Kadappattoor is a small village on the banks of Meenachil river near Pala in Kottayam district of Kerala. Kadappattoor, is located 30 km east of Kottayam. The village life is centered on the Shiva Kadappattoor Mahadeva Temple (also Kadappatoor Temple or "Katappattur Temple" or "Kadapattur Mahadeva Temple") The population consists of Hindus and Christians.

History
The unique stone idol of Lord Shiva in the temple is unlike the idols in other Shiva temples. This is the only Shiva temple in Kerala where Lord Shiva is worshipped in a Swaroopa Vigraha (idol). In all other Shiva temples Lord is worshipped in Linga form. The idol was discovered by a woodcutter named Madathil Paachu Nair inside a large tree (Country Fig - Ficus Glomerata) on the banks of Meenachil river on 14 July 1960 while he was cutting firewood. The day was quite unusually stormy with deafening thunderbolts. The woodcutter was frightened and jumped into the river as the tree fell to one side and the stone idol of Shiva appeared from that.

Shiva Idol
The news of appearance of a Shiva idol from the tree spread through central Travancore and people flocked to see the idol. Gradually a temple was built, initially in a unique architectural design resembling North Indian temples.

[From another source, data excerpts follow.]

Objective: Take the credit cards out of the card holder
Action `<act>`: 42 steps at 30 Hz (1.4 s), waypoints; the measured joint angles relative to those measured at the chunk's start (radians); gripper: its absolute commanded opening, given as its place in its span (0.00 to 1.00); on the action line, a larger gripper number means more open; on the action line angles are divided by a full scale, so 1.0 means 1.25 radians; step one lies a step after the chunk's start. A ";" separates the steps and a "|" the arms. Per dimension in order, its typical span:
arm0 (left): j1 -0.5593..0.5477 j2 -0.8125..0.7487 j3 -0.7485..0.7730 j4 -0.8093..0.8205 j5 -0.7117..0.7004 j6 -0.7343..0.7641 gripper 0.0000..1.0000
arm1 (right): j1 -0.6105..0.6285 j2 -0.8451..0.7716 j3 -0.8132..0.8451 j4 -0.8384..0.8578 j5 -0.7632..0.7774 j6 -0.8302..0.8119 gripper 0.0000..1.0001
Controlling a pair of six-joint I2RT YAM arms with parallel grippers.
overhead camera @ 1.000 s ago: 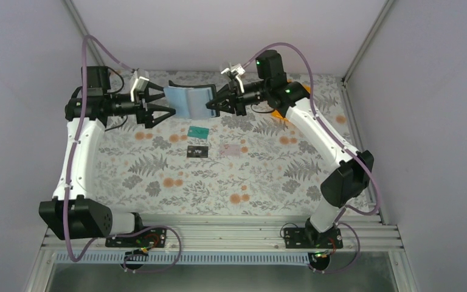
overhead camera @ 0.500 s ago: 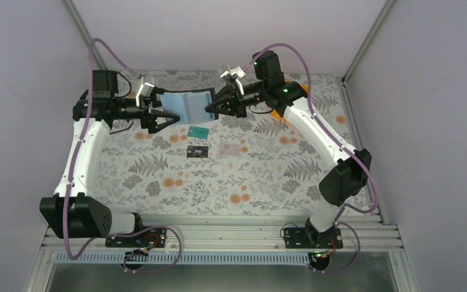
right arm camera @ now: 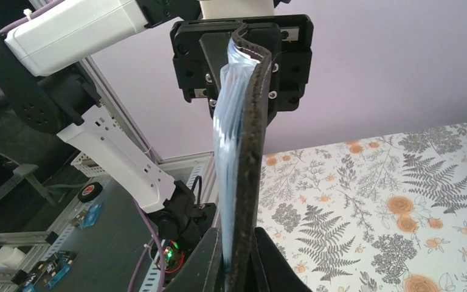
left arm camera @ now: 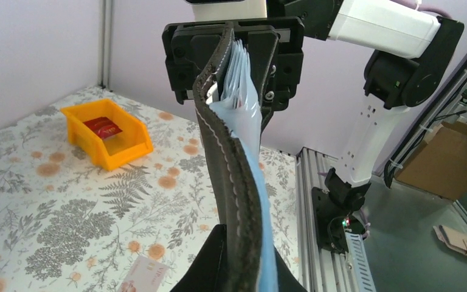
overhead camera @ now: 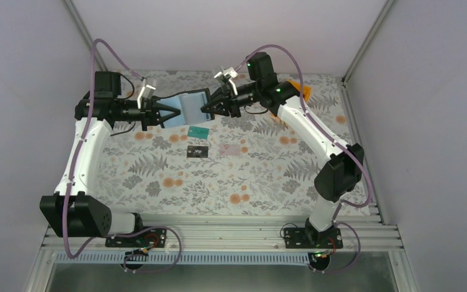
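Observation:
The black card holder [overhead camera: 188, 106] hangs unfolded above the back of the table, its bluish clear sleeves facing up. My left gripper [overhead camera: 169, 112] is shut on its left edge and my right gripper [overhead camera: 208, 108] is shut on its right edge. In the left wrist view the stitched holder [left arm camera: 231, 158] runs edge-on from my left gripper [left arm camera: 246, 255], with a light blue layer on its inner side. The right wrist view shows the holder [right arm camera: 252, 152] pinched in my right gripper [right arm camera: 238, 243]. A teal-green card [overhead camera: 199, 131], a black card [overhead camera: 197, 151] and a pale pink card [overhead camera: 233, 149] lie on the table below.
An orange bin [left arm camera: 106, 131] holding a red card [left arm camera: 102, 126] stands at the back right, partly behind the right arm [overhead camera: 301, 91]. The pink card [left arm camera: 143, 275] lies just under the holder. White walls enclose the floral table on three sides.
My left gripper moved right, onto the holder's left edge, and closed on it. The right gripper kept its hold and shifted slightly left with the holder.

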 measured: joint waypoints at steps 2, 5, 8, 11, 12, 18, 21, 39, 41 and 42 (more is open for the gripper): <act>0.001 0.000 0.003 -0.006 0.000 0.006 0.02 | 0.001 0.000 0.000 0.001 0.007 0.001 0.31; -0.001 0.000 0.003 -0.021 -0.002 0.010 0.02 | 0.001 0.000 0.000 0.015 0.028 0.003 0.48; -0.002 0.000 0.004 -0.032 -0.002 0.019 0.02 | 0.001 -0.005 0.000 0.020 0.051 0.000 0.58; -0.002 -0.001 0.006 -0.051 -0.004 0.035 0.02 | 0.000 -0.027 -0.015 0.027 0.073 -0.004 0.68; -0.002 -0.001 0.008 -0.056 -0.004 0.039 0.02 | -0.002 -0.037 -0.021 0.029 0.078 -0.006 0.72; -0.002 -0.001 0.050 -0.122 -0.008 0.109 0.02 | -0.008 -0.076 -0.042 0.052 0.103 -0.001 0.88; -0.002 -0.001 0.094 -0.181 -0.010 0.180 0.02 | -0.009 -0.079 -0.049 0.061 0.115 0.004 0.88; -0.004 -0.006 0.233 -0.333 -0.030 0.320 0.02 | -0.003 -0.193 -0.084 0.094 0.150 0.001 0.87; -0.004 -0.007 0.235 -0.327 -0.033 0.313 0.02 | 0.004 -0.192 -0.084 0.094 0.158 0.000 0.89; -0.004 -0.007 0.236 -0.323 -0.035 0.306 0.02 | 0.010 -0.192 -0.084 0.093 0.161 -0.001 0.90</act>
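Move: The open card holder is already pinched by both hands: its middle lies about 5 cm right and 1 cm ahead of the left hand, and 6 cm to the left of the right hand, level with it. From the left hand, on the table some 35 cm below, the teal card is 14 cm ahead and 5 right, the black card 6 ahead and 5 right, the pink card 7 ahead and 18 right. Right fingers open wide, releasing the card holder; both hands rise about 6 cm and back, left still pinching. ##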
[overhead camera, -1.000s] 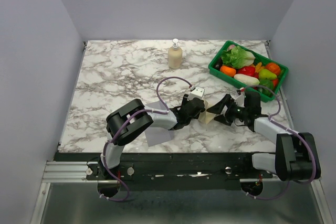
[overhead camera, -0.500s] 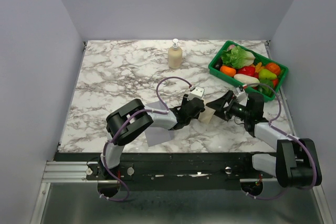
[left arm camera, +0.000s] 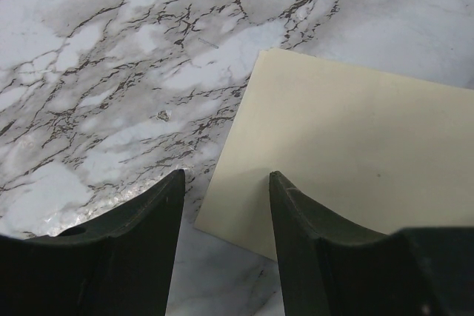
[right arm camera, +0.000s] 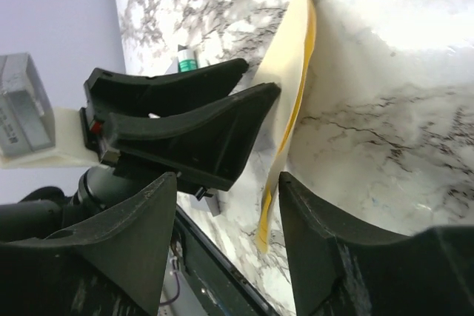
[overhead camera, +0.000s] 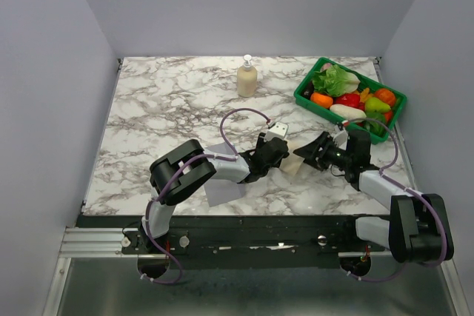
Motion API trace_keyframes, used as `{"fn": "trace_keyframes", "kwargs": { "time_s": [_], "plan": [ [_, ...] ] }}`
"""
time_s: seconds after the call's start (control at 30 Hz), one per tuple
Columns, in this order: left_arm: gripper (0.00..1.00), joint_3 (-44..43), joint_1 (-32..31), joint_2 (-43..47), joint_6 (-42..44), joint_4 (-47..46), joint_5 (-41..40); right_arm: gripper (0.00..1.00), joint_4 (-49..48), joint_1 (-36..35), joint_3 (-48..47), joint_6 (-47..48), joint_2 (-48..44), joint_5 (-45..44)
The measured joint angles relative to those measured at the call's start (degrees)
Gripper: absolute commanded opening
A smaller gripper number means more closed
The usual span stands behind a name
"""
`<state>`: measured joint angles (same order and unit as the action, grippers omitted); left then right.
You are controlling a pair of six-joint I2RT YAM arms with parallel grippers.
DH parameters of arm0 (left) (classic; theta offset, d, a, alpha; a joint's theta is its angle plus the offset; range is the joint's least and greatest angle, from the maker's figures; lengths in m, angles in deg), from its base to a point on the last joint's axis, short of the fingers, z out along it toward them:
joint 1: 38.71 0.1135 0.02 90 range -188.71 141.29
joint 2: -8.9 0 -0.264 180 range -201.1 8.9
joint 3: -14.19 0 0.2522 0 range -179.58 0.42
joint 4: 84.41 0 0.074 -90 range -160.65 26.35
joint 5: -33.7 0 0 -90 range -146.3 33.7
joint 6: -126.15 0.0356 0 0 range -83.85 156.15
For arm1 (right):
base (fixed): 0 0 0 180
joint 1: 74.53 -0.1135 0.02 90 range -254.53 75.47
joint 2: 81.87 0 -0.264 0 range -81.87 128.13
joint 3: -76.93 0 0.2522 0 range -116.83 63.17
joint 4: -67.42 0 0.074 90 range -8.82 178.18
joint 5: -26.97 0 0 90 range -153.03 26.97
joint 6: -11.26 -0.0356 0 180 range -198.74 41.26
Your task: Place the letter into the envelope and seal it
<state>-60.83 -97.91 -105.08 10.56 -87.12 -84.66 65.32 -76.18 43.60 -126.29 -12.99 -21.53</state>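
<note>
The cream letter lies on the marble between the two arms, its near corner between the fingers of my left gripper, which stands open just above it. In the top view the letter shows as a small patch between the left gripper and the right gripper. From the right wrist, the letter appears edge-on with one side raised off the table. Its lower edge sits inside my open right gripper, close to the right finger. The grey envelope lies flat under the left forearm.
A soap dispenser bottle stands at the back centre. A green basket of toy vegetables sits at the back right. The table's front edge runs just behind both arm bases.
The right gripper has shifted slightly left onto the letter's edge; its jaws widened, then narrowed around that edge. The left arm has not moved.
</note>
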Motion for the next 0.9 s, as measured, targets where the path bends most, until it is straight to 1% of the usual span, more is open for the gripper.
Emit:
{"fn": "trace_keyframes", "kwargs": {
  "time_s": [0.07, 0.17, 0.2, 0.27, 0.3, 0.33, 0.43, 0.47, 0.53, 0.57, 0.67, 0.77, 0.8, 0.9],
  "plan": [
    [0.58, 0.0, 0.0, 0.0, -0.07, -0.02, 0.2, 0.54, 1.29, 0.0, -0.07, 0.79, 0.0, -1.55],
    [0.57, 0.07, 0.09, 0.0, -0.2, -0.2, 0.39, 0.39, 2.71, 0.0, -0.11, 1.6, 0.04, -3.54],
    [0.58, 0.11, 0.17, 0.02, -0.24, -0.26, 0.52, 0.26, 2.91, 0.0, -0.15, 1.79, 0.15, -4.07],
    [0.57, 0.11, 0.22, 0.02, -0.39, -0.35, 0.68, 0.13, 3.08, 0.0, -0.42, 2.34, 0.63, -4.9],
    [0.57, 0.11, 0.22, 0.04, -0.44, -0.39, 0.79, 0.04, 3.21, 0.0, -0.63, 2.38, 1.03, -5.33],
    [0.58, 0.11, 0.24, 0.07, -0.48, -0.39, 0.87, 0.01, 3.23, 0.0, -0.74, 2.6, 1.25, -5.62],
    [0.63, 0.39, 0.33, 0.68, -0.66, 0.09, 1.36, 0.01, 3.61, 0.0, -0.79, 2.8, 1.49, -6.6],
    [0.66, 0.59, 0.35, 1.16, -0.63, 0.57, 1.55, 0.01, 3.74, 0.0, -0.81, 2.89, 1.51, -6.84],
    [0.7, 1.03, 0.37, 2.82, -0.59, 2.69, 1.84, 0.01, 4.11, 0.0, -0.83, 3.15, 1.51, -7.41],
    [0.73, 1.07, 0.52, 4.17, -0.44, 3.87, 1.86, 0.01, 4.28, 0.0, -0.85, 3.26, 1.44, -7.61],
    [0.78, 0.96, 0.96, 10.14, 0.15, 6.8, 1.86, 0.01, 5.7, 0.0, -1.25, 4.07, 0.87, -7.63],
    [0.85, 0.13, 1.88, 18.08, 1.22, 9.27, 1.86, 0.01, 7.39, 0.0, -2.64, 5.53, -0.68, -7.08],
    [0.89, -0.24, 2.27, 20.9, 1.84, 9.7, 1.86, 0.01, 7.89, 0.0, -3.37, 6.14, -1.46, -6.43],
    [0.93, -1.66, 3.45, 29.09, 3.58, 11.78, 2.03, 0.01, 9.33, 0.0, -6.54, 8.61, -4.31, -3.32]
  ]
}}
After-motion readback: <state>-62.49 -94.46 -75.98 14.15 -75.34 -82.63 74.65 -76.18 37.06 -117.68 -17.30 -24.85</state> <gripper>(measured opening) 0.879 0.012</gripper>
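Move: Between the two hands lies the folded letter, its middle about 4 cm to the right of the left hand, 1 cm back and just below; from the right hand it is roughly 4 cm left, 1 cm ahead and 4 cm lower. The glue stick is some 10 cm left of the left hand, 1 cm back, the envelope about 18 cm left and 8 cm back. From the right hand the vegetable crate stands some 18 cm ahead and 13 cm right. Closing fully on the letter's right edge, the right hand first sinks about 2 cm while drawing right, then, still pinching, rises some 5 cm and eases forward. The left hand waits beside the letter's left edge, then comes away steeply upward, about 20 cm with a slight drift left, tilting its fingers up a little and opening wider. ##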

In 2006 the Katappattoor temple was renovated and completely remodeled in South Indian temple architecture style.  Now the temple has a three storied big rectangular sreekovil with copper covered pyramidal roof and golden thazhikakkudam. The sreekovil walls are decorated with sculptures. The namaskaramandapam also has a copper covered pyramidal roof and golden thazhikakkudam. People belonging to all religions are allowed entry into this temple.

Pilgrims
Thousands of pilgrims visit the Kadappattoor temple every year, on their way to Sabarimala. It is an important Idathavalam (pilgrimage shelter) for the Sabarimala pilgrims. The excellent facilities for staying in a serene atmosphere with ample space around the temple attracts Sabarimla pilgrims to this temple. Elaborate arrangements are provided for the pilgrims by the temple authorities. Alangad Sangham, a major participant of famous Erumely Pettathullal (a devotional dance, performed by the pilgrims) will rest here for a day on their way to Erumely. They will perform the Paanaka Pooja at this temple on Dhanu 26th (January ).

Legends 

According to legends the Meenachil river originates from the Kamandalu of Gauna Maharshi (Sage Gauna) like the river Kaveri from Agasthya Maharshi's Kamandalu. Hence this river got the name Gauna Nadi. Gauna Maharshi filled his Kamandalu with Sapthanadi Theertham (water from the 7 holy rivers - the Ganges, Yamuna, Saraswathy, Sindhu, Narmmada, Godavari and Kaveri). A beautiful idol of Lord Subrahmanya was also there in his kamandalu. He was eagerly waiting for the Darshan of Lord Sree Rama who was in his return journey to Ayodhya after killing Ravana. Sree Rama was accompanied by a large number of devotees like Vibhishana, Sugreeva, Hanuman and Angada in the Pushpaka Vimana. So Maharshi Gauna could not see Lord Sri Rama and Sita Devi properly. Sage Gauna, angry and disappointed, threw the kamandalu away and the idol of Subrahmanya Swami came out. These incidents occurred on a hill and since then the hill is known as Kudamuruttimala. This flow of water became a river and thus the present Gauna nadi was formed. Along with the flow of the water, the idol was carried away to the Vishnu temple in Kidangoor and was later installed in a new sreekovil. This is the present Kidangoor Subrahmanya Swami Temple. So the water in Gauna river is as holy as the Sapthanadi Teertham.

Later Sree Rama and Sitha Devi gave darshan to Gauna Maharshi. Rama advised Gauna Maharshi to continue his Tapas and gave him a beautiful idol of Lord Shiva. Gauna Maharsi then started his journey along the river bank and at last reached a beautiful village and decided to stay there. He started worshipping Lord Shiva there. The local people were his ardent devotees and they provided him all assistance for Shiva pooja. Hence Gauna Maharshi named this place as 'Kadappetta ooru'. Later Gauna Maharshi went to Shivaloka. After that this place became a great forest. This place is now famous as Kadappattoor and the idol of Shiva worshipped by Gauna Maharshi is now famous as Lord Kadappattoorappan.